REQUIRED ACTION =
Output exactly, in the material below, the lines from the one with "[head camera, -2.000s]" through the one with "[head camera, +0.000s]". Omit all pictures.

RECORD SET =
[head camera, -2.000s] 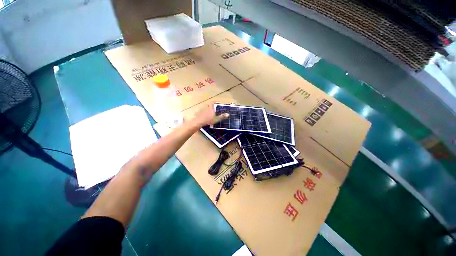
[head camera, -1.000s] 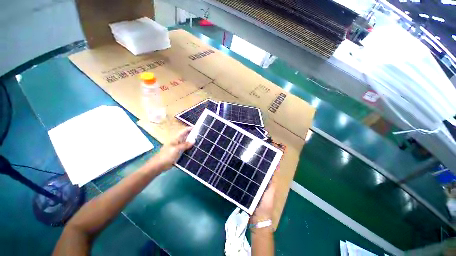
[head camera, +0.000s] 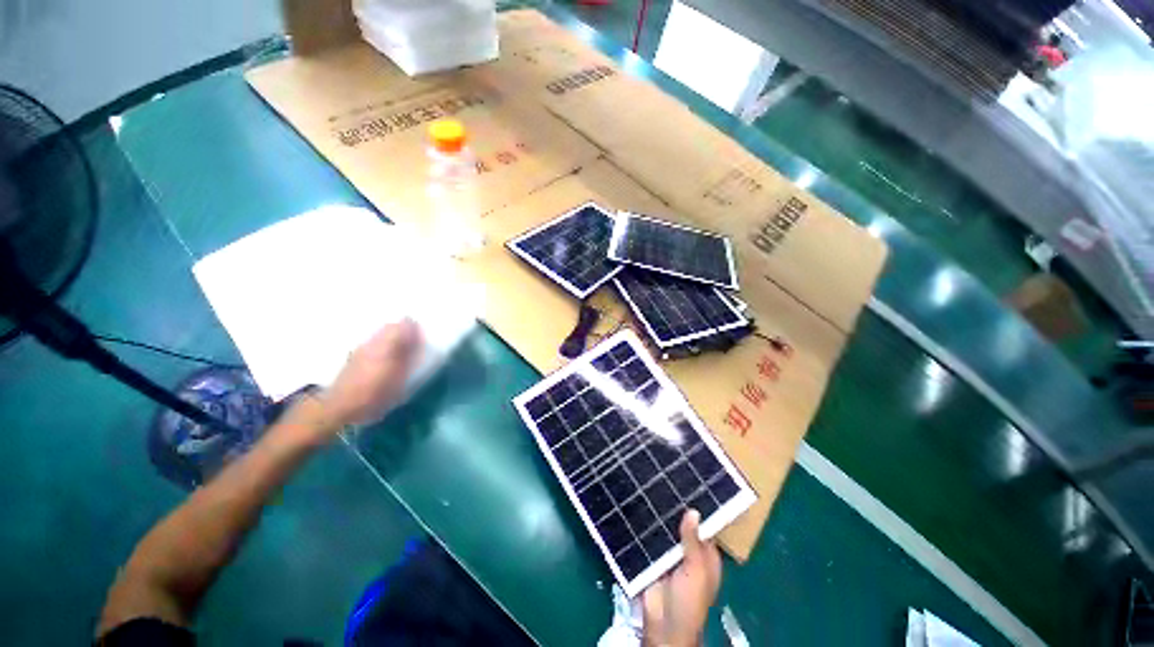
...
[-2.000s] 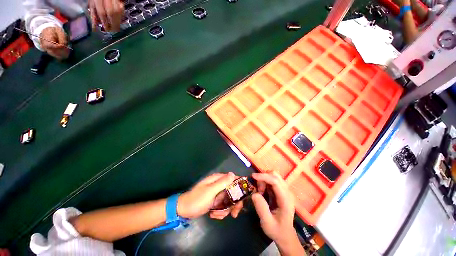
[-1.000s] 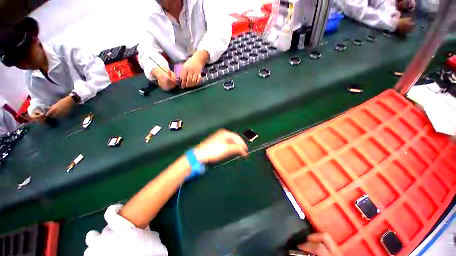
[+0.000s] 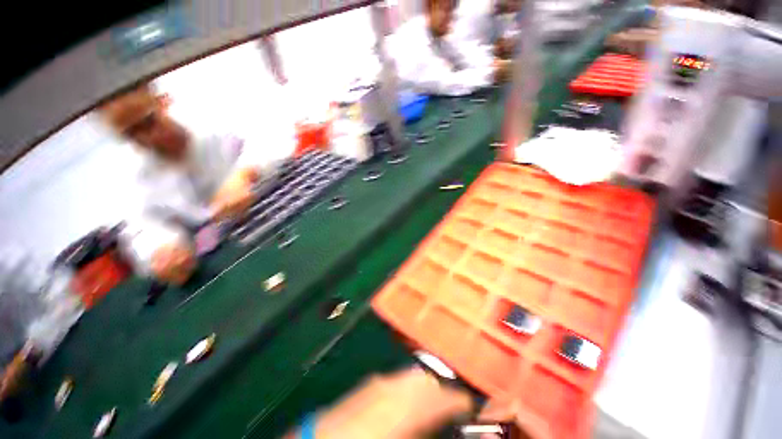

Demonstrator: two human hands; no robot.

TASK RESULT =
[head camera, -2.000s] 
[head camera, -1.000s] 
[head camera, +0.000s] 

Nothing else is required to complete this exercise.